Exercise directions: Retype the lines from the first one in the records down to the line containing "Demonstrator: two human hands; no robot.", counting both, and leave out any pictures.

◇ ◇ ◇ ◇

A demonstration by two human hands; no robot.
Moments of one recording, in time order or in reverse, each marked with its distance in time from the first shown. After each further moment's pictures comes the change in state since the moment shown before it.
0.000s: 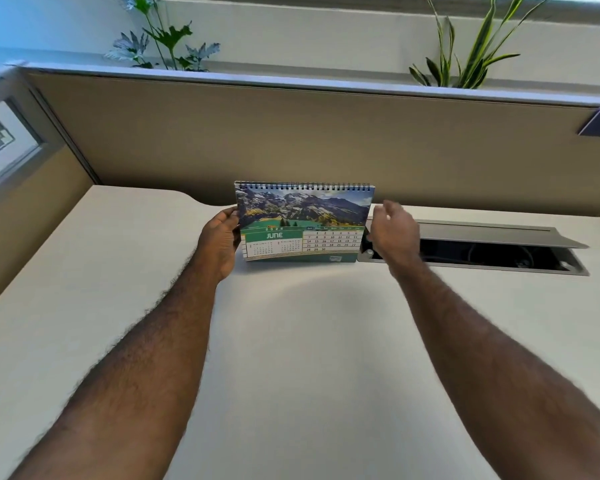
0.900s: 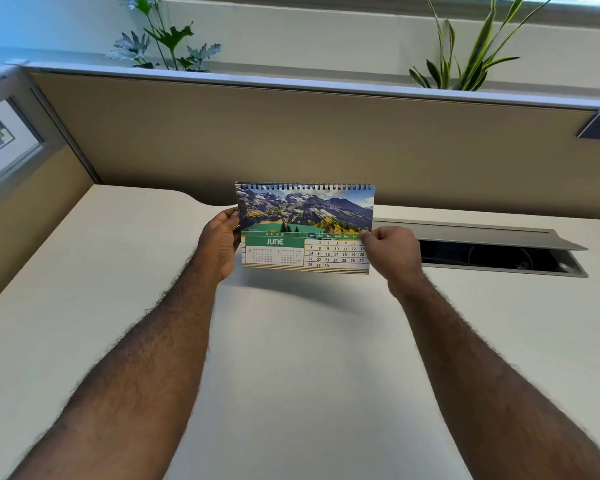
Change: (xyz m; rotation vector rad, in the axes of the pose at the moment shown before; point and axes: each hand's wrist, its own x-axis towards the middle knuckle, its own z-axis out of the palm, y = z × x) left_hand 0.004 -0.002 -0.007 0.086 -0.025 -0.009; right_hand -0.026 0.008 -0.004 -0.053 -0.095 0.062
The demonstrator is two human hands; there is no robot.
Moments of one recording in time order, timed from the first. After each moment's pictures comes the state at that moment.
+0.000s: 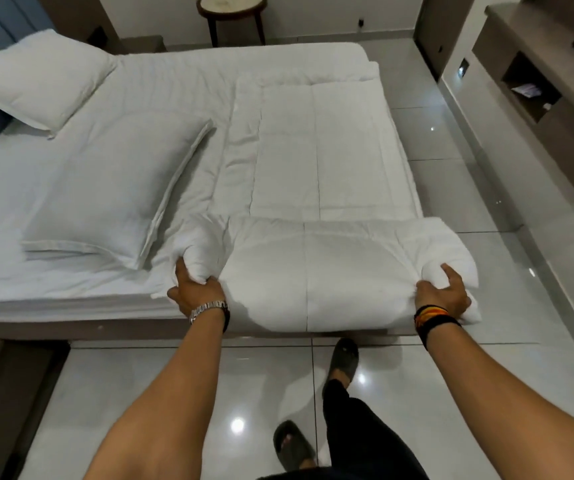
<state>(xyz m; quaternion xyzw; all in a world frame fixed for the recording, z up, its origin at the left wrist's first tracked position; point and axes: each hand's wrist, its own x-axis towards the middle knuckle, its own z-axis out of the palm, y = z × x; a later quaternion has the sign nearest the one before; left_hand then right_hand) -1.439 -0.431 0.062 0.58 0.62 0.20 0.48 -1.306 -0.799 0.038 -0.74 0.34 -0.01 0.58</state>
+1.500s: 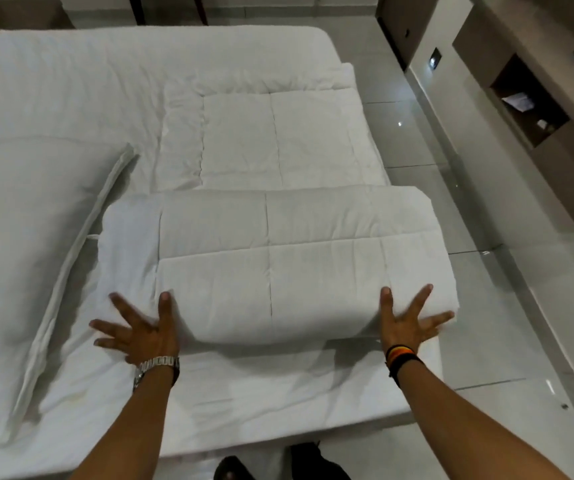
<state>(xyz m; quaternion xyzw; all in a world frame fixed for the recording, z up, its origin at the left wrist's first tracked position) -1.169 -0.303 -0.057 0.72 0.57 0.08 0.39 -1.051 -0.700 -0.068 -0.84 0.32 0.08 0.43</state>
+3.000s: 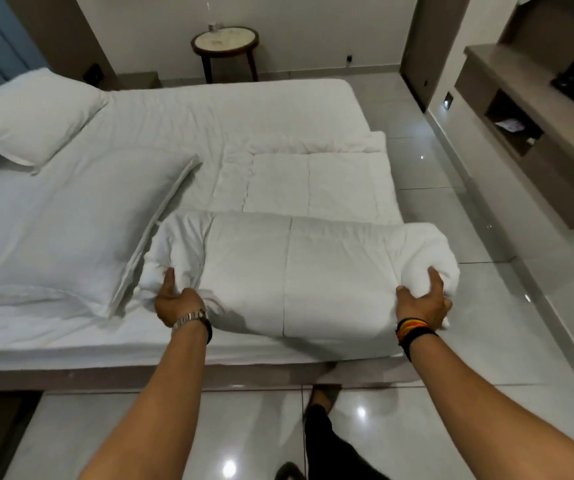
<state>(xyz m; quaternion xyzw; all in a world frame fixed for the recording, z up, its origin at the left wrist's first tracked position) -1.337 -0.419 0.064 0.44 0.58 0.36 0.58 -1.211 -0.786 0.042 -0.78 0.27 -0.03 0.56</state>
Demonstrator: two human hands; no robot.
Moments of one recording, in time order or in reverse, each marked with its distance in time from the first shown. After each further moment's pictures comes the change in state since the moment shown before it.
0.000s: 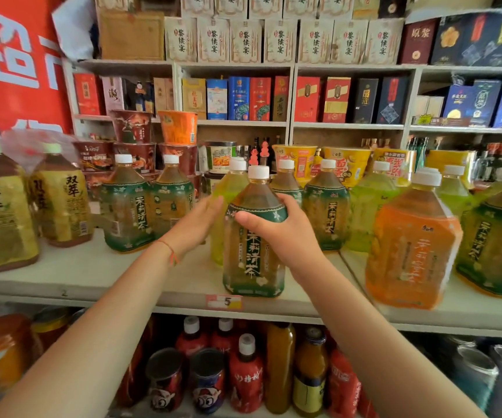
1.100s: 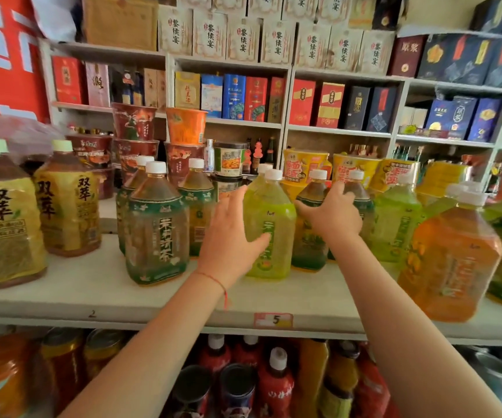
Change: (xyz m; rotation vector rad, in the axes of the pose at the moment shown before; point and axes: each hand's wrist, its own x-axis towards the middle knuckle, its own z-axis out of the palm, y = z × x) left_hand -0.018 -0.003 -0.008 0.325 0.311 0.372; right_hand 0.083 -0.004 0.011 -0.937 0.405 0.252
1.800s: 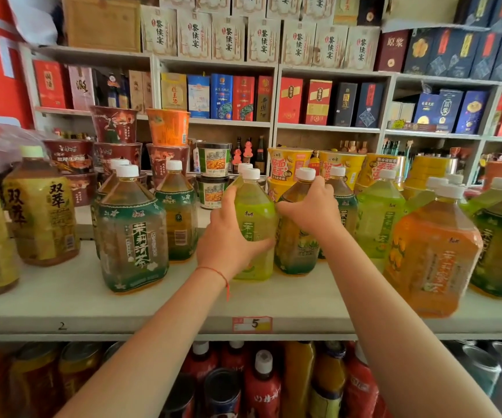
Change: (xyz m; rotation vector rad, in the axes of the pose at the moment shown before) left_hand 0.020 -0.005 0.046 0.044 -0.040 -0.169; right_hand 0.010 0.006 -0.006 0.231 -0.101 -0.073
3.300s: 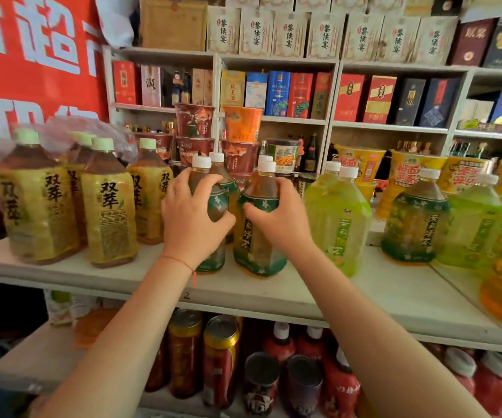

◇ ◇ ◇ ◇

Written solution:
A demonstration by two human hands; no robot.
Moments of one recording, in time order or in reverse, each marked with its distance in time from the first shown. After each further moment's pictures comes the change in state since the moment shown before it.
0.000s: 
0.900s: 
Change: (xyz m; rotation vector rad, in the axes of the pose at the moment shown before; point and axes: each hand's wrist, its own x-axis towards the middle knuckle, its own z-axis out of the palm, y = z × x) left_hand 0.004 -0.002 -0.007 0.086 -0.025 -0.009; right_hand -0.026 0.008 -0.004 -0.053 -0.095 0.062
The demonstrator is two human hands; there is no robot.
Moments of one recording in time order, timed from the first. After each moment's pictures comes the state at that moment.
+0.000s: 
<state>(xyz m; quaternion xyzw; all in a world frame fixed for the recording, z up, its origin at the left wrist's first tracked position; point and axes: each hand's wrist, its own x-axis towards the middle knuckle, its own z-axis out of the palm, y = z × x; a later quaternion has the sign nearest the one before; left_hand then right_hand) -1.439 -0.431 0.062 0.58 0.62 0.20 0.48 -1.306 -0.799 0.038 -0.74 0.34 -0.01 0.58</state>
+1.500s: 
<state>(xyz m; quaternion xyzw; all in a world frame fixed for the recording, z up, its origin at the left wrist's first tracked position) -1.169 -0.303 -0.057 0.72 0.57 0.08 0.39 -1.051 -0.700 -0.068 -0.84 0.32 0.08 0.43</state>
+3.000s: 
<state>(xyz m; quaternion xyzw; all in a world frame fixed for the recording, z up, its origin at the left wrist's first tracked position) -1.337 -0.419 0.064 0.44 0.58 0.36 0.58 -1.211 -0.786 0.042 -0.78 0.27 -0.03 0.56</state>
Demonstrator: two human hands; no robot.

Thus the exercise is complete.